● **PROBLEM**
The answer must consist of each line below that holds the word "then", copied as it stands.

===

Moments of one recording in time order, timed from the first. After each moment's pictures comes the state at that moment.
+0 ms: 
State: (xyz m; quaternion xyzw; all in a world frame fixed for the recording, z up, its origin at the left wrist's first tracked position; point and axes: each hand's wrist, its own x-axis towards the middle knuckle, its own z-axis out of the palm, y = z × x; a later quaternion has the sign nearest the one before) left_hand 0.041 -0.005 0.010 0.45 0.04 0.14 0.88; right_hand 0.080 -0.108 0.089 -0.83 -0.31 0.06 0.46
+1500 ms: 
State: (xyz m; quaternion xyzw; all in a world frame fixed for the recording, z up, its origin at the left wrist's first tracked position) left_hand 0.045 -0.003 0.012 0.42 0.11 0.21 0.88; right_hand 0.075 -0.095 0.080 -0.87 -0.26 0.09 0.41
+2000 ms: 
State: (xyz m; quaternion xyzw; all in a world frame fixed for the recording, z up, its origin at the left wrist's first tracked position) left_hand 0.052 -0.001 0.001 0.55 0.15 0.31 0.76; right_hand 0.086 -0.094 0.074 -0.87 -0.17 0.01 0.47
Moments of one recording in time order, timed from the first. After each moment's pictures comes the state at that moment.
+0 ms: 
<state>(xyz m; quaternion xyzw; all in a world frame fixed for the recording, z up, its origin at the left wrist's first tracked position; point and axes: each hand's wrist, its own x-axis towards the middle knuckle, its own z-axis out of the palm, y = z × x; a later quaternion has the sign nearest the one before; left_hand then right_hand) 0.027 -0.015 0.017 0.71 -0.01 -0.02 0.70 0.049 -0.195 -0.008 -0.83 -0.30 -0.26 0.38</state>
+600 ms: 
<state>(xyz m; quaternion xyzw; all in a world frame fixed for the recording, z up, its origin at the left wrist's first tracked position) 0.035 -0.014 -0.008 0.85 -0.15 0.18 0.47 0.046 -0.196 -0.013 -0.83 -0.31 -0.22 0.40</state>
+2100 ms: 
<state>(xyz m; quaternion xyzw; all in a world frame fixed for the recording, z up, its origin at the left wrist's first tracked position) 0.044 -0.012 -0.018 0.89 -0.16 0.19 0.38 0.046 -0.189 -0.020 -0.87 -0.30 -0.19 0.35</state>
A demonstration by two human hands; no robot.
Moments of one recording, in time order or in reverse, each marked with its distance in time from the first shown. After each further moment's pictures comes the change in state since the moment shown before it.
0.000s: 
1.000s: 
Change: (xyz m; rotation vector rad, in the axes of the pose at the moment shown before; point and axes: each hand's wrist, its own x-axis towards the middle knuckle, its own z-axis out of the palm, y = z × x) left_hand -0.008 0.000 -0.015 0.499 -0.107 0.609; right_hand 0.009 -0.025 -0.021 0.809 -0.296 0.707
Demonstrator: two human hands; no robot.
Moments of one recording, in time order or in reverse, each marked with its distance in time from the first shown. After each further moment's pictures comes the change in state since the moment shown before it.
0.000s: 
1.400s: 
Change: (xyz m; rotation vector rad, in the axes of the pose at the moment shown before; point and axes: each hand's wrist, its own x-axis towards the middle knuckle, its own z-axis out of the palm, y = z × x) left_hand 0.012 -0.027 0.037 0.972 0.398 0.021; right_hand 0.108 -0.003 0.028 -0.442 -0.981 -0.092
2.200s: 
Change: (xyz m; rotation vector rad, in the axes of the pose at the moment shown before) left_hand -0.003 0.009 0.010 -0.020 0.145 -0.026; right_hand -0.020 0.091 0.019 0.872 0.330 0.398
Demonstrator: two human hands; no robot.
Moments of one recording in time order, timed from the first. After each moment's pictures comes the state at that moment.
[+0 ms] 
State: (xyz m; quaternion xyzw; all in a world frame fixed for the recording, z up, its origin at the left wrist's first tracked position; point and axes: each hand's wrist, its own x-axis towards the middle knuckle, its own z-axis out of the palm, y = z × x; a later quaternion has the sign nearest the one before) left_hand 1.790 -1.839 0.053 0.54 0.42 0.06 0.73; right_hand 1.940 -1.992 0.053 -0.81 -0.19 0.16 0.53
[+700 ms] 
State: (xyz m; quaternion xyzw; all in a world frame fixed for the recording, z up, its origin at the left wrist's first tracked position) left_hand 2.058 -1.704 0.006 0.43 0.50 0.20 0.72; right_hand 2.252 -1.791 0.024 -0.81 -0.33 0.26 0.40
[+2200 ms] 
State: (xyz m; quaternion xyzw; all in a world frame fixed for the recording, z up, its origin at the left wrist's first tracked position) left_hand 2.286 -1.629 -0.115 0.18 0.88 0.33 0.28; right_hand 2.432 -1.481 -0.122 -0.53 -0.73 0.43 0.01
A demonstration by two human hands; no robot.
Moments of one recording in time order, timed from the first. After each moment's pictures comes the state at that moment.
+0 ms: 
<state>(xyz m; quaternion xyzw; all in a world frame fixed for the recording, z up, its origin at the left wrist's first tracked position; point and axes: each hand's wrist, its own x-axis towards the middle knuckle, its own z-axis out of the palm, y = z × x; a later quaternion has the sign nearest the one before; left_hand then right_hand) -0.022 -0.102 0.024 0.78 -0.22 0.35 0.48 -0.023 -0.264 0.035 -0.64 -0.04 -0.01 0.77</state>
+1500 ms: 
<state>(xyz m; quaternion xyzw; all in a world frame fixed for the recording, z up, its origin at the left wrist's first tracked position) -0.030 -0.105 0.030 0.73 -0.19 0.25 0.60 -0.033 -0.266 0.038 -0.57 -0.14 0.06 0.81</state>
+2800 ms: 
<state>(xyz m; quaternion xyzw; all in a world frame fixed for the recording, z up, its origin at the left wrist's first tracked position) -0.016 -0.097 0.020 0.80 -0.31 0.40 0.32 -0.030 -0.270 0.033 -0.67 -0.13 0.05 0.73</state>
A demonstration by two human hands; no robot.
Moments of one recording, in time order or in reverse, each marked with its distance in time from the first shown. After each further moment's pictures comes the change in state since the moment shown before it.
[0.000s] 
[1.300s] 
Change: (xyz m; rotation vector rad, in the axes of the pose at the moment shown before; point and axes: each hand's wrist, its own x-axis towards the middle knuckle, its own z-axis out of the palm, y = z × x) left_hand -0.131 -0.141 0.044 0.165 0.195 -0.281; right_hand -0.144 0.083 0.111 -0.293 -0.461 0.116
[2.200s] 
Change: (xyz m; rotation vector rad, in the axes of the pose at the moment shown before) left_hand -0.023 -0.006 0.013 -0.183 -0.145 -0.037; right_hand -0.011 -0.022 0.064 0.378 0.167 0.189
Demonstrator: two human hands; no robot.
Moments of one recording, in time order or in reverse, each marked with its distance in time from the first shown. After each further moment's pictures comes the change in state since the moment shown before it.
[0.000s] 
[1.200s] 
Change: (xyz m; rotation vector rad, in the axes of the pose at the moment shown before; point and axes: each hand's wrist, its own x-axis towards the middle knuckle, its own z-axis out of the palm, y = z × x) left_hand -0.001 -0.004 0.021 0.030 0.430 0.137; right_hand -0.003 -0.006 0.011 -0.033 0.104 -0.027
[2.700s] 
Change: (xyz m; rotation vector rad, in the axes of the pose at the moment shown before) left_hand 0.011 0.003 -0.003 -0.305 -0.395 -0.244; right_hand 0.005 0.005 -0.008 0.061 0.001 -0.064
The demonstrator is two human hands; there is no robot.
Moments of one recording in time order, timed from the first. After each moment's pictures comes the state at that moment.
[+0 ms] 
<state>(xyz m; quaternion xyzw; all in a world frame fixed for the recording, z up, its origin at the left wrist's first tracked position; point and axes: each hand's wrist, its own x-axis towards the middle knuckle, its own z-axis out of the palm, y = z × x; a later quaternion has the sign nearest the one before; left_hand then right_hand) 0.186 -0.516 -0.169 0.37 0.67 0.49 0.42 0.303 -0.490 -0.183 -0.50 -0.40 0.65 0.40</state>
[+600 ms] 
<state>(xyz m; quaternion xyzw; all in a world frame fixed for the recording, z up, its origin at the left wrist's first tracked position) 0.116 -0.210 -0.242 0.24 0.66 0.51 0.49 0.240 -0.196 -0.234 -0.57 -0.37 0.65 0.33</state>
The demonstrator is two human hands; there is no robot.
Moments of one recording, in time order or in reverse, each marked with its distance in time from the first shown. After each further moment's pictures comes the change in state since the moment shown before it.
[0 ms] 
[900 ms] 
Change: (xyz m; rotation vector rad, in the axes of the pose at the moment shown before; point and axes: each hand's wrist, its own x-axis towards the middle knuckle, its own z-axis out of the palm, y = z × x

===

● **PROBLEM SOLUTION**
<state>(xyz m; quaternion xyzw; all in a world frame fixed for the recording, z up, its origin at the left wrist's first tracked position; point and axes: each hand's wrist, its own x-axis towards the middle knuckle, its own z-axis out of the palm, y = z × x; a later quaternion has the sign nearest the one before; left_hand then right_hand) 0.027 -0.015 0.017 0.71 -0.01 -0.02 0.70 0.049 -0.195 -0.008 -0.83 -0.30 -0.26 0.38</state>
<state>(xyz m; quaternion xyzw; all in a world frame fixed for the recording, z up, its origin at the left wrist's first tracked position; point and axes: each hand's wrist, its own x-axis towards the middle knuckle, its own z-axis out of the palm, y = z × x; a later quaternion has the sign nearest the one before; left_hand then right_hand) -0.022 -0.102 0.024 0.78 -0.22 0.35 0.48 -0.023 -0.264 0.035 -0.64 -0.04 -0.01 0.77</state>
<state>(xyz m; quaternion xyzw; all in a world frame fixed for the recording, z up, its origin at the left wrist's first tracked position; point and axes: each hand's wrist, its own x-axis towards the middle knuckle, its own z-axis out of the palm, y = z × x; a later quaternion has the sign nearest the one before; left_hand then right_hand) 0.186 -0.516 -0.169 0.37 0.67 0.49 0.42 0.303 -0.490 -0.183 -0.50 -0.40 0.65 0.40</state>

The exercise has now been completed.